Il progetto di ‘alleanza progressista’ tra Laburisti, Verdi, Lib-Dems e altre forze prevede un sostegno al voto strategico in funzione anti-Tories e un conseguente supporto al candidato o alla candidata in grado di vincere un determinato seggio; tale alleanza ha un forte sostegno nelle basi elettorali, ma resta da vedere quanto potrà fare breccia effettivamente l’8 Giugno prossimo.

La pressione rimane a livello europeo poi intensa, in quanto gli ultimi vertici coi partner continentali hanno evidenziato con chiarezza lo scarso desiderio dei Paesi membri di fare sconti a Londra nelle negoziazioni sulla Brexit, specie considerando l’approccio duro scelto da May.

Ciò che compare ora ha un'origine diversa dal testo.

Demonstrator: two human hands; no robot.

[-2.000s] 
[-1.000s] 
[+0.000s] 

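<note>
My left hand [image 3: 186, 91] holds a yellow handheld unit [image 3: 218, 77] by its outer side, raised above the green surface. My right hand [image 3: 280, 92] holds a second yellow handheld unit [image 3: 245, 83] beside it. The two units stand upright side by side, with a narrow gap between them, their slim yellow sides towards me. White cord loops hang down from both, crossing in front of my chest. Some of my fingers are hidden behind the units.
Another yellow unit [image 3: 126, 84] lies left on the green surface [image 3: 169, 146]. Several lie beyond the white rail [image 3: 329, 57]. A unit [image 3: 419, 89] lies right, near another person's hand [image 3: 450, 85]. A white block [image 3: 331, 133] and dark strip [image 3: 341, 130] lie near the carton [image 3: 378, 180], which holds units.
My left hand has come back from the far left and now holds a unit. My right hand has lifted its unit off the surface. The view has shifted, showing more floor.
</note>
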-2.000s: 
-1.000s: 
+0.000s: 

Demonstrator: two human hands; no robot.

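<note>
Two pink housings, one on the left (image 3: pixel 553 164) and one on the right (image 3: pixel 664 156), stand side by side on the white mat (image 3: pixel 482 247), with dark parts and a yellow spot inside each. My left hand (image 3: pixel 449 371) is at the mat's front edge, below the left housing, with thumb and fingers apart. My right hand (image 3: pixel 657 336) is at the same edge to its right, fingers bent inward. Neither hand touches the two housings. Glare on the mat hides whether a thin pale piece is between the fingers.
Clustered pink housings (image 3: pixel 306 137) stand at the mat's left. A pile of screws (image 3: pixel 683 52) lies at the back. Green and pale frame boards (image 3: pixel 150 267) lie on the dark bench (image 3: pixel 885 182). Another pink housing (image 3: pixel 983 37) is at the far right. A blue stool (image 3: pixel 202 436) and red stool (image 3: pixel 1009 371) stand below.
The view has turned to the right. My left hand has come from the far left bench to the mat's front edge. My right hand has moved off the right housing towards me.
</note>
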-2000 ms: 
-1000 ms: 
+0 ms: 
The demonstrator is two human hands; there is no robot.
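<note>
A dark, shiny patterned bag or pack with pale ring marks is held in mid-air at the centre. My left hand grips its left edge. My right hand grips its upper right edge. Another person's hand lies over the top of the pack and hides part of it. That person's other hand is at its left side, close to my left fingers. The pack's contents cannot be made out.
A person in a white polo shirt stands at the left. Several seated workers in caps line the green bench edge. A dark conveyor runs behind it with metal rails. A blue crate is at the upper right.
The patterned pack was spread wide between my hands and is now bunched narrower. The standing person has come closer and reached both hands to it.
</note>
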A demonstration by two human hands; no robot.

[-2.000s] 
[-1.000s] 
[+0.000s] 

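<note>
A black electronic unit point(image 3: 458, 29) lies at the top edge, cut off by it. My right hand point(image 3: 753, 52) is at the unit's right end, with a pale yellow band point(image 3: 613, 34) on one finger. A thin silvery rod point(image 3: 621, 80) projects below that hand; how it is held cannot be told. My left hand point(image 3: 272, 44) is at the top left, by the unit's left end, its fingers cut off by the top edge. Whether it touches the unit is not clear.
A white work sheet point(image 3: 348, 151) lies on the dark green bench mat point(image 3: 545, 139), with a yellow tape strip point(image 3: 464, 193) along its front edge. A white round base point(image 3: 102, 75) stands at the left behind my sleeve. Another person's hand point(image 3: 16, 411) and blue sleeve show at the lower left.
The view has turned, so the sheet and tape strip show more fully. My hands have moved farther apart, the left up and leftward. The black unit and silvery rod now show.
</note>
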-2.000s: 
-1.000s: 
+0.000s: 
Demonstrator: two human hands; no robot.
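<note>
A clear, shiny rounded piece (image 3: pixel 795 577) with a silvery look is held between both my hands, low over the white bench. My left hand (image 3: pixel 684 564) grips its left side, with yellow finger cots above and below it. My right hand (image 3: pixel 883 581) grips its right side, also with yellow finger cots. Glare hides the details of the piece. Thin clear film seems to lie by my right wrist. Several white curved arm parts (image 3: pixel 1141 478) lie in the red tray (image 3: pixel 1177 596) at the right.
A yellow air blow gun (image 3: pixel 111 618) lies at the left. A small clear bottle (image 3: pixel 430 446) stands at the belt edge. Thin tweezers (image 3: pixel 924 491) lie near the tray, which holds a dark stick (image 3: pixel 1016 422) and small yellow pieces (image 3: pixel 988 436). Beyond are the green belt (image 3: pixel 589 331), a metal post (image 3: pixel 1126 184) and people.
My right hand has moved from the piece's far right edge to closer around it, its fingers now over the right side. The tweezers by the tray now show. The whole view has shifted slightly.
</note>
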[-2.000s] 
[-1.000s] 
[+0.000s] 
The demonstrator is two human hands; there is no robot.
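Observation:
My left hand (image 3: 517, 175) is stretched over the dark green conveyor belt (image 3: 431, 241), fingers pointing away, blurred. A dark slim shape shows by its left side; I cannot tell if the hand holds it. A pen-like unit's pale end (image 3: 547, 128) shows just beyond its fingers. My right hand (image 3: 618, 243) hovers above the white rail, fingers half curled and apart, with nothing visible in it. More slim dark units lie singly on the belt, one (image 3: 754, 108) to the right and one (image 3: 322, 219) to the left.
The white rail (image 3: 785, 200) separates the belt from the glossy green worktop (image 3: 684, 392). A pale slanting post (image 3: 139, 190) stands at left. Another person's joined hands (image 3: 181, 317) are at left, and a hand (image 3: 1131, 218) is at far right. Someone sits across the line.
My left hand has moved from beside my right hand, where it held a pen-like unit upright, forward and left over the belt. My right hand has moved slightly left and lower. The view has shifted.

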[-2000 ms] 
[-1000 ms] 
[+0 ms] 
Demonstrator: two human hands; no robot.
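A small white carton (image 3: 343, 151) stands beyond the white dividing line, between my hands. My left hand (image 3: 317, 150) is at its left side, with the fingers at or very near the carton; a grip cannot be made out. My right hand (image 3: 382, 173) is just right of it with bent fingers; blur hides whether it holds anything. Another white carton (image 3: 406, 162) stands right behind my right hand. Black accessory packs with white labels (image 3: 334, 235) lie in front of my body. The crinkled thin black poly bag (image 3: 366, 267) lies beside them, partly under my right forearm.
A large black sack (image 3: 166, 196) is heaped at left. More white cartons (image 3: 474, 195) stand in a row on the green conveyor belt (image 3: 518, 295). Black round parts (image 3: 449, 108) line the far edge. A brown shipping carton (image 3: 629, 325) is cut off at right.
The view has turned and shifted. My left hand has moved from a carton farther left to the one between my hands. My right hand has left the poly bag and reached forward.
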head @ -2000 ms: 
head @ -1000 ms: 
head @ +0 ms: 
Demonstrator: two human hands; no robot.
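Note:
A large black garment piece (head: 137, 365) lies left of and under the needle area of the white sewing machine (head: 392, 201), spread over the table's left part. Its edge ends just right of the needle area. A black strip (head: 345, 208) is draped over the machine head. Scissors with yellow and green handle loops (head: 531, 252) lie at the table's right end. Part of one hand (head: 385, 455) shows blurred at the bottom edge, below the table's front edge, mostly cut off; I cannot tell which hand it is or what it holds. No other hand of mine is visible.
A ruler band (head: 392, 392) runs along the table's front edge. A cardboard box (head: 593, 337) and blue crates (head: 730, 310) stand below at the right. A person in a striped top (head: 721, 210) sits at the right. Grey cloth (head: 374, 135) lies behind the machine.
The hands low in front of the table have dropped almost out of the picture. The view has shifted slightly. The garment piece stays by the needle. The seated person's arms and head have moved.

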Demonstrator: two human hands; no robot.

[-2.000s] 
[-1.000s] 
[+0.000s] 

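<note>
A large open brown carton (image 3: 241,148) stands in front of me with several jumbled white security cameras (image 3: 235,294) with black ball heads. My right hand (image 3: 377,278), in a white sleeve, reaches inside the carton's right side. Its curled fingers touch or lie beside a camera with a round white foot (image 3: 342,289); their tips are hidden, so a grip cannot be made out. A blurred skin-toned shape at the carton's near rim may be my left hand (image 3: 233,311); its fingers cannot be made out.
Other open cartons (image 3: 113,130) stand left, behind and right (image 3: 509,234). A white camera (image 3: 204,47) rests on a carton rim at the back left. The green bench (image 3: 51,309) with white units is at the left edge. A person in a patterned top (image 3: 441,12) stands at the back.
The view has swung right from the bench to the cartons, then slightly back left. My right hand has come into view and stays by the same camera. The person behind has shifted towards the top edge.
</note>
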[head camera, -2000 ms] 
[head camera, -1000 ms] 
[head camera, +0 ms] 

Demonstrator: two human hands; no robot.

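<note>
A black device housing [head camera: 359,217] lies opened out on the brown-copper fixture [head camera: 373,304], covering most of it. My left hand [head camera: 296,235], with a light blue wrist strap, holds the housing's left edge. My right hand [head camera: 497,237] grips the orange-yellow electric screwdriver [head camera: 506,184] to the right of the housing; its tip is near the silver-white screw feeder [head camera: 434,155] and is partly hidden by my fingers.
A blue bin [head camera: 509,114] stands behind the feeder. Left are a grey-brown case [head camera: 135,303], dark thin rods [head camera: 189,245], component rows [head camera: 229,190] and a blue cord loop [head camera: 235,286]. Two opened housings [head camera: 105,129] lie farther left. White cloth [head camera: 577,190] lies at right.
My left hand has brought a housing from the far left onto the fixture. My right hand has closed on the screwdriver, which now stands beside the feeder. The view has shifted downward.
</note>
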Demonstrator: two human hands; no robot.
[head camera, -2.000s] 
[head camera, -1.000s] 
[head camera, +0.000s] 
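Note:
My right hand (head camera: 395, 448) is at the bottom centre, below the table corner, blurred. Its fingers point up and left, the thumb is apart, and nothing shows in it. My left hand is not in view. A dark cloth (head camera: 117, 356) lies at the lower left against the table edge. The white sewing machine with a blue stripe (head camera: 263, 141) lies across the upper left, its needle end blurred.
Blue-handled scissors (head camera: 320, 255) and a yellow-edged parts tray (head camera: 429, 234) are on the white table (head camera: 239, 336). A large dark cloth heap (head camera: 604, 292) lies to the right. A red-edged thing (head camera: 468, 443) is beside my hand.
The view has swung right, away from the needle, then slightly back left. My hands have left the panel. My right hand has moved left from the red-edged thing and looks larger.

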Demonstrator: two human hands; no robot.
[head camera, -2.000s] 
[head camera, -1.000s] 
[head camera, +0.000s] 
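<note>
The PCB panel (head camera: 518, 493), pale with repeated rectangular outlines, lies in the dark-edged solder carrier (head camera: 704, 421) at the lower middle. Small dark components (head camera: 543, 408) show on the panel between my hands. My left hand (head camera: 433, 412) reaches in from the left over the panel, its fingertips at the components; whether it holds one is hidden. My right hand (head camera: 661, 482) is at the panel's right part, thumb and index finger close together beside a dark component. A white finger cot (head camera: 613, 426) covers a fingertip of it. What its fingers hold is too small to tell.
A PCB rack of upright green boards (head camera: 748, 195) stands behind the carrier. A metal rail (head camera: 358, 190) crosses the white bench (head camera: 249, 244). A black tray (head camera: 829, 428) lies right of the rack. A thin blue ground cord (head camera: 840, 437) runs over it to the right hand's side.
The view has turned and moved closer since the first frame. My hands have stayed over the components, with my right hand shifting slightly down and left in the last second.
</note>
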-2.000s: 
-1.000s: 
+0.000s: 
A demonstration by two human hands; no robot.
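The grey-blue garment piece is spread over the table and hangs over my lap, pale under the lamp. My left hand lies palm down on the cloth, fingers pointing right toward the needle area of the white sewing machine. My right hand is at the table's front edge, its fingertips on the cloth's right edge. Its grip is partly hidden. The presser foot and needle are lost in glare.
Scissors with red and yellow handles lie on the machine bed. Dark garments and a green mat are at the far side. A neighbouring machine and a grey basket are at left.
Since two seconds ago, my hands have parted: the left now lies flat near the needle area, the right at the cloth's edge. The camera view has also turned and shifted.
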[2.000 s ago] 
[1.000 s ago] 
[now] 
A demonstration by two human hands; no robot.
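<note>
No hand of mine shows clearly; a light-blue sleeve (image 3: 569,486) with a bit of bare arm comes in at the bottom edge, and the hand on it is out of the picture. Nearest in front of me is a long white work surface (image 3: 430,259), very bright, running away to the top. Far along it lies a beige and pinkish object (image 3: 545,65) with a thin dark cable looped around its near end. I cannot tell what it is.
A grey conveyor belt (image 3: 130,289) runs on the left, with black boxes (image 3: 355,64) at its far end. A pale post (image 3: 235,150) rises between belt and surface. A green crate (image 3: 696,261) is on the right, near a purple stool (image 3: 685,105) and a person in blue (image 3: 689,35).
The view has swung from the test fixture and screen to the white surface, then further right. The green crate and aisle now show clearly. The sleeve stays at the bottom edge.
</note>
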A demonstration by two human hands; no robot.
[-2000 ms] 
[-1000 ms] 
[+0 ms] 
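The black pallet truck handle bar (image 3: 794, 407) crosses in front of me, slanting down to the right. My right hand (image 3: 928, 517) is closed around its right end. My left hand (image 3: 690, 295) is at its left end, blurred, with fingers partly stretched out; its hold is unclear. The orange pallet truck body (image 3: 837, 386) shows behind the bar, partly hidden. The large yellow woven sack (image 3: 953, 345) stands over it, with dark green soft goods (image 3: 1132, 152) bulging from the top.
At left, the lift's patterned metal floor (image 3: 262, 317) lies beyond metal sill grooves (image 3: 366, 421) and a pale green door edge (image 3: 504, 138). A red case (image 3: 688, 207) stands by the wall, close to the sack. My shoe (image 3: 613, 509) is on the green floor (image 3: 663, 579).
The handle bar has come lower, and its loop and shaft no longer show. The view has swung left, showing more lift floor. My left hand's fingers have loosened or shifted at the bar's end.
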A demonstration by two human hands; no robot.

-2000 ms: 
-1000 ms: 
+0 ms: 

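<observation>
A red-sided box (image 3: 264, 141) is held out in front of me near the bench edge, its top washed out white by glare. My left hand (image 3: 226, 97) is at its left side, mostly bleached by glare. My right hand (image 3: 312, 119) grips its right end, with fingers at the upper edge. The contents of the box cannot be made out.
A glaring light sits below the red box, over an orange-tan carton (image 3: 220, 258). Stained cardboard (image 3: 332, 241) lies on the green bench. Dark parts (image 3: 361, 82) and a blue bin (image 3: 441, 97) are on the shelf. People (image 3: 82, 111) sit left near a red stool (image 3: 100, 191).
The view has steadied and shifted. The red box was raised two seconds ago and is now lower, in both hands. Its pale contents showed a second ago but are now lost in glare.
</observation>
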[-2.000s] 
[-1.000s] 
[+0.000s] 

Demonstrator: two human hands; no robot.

Su tal fronte, l’elezione di Macron in Francia, fautore di un approccio non conciliante con Londra e la possibile rielezione di Merkel in Germania si mostrano come fattori non positivi per i Conservatori.
Manca davvero poco al verdetto elettorale, ma si può restare certi di un fatto: la strada sarà in salita per il nuovo Primo Ministro, a livello interno, europeo ed internazionale.